**Your objective:**
What is needed is an exact repeat of the lines from the one holding "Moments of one" through the final line of the data, with no pictures.
- Opening Delimiter -
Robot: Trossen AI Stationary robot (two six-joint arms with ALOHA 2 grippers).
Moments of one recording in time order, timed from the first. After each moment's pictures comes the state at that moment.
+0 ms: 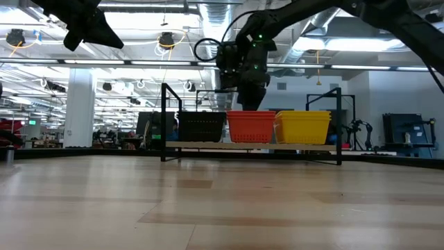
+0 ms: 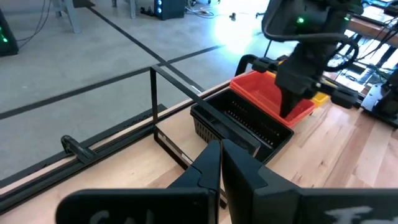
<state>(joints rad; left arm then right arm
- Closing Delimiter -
**Finished exercise:**
Moments of one recording in time order, timed from the first. After each moment's pictures comes the state at that moment.
+0 ms: 
+0 ms: 
<state>(joints rad; left arm then right arm

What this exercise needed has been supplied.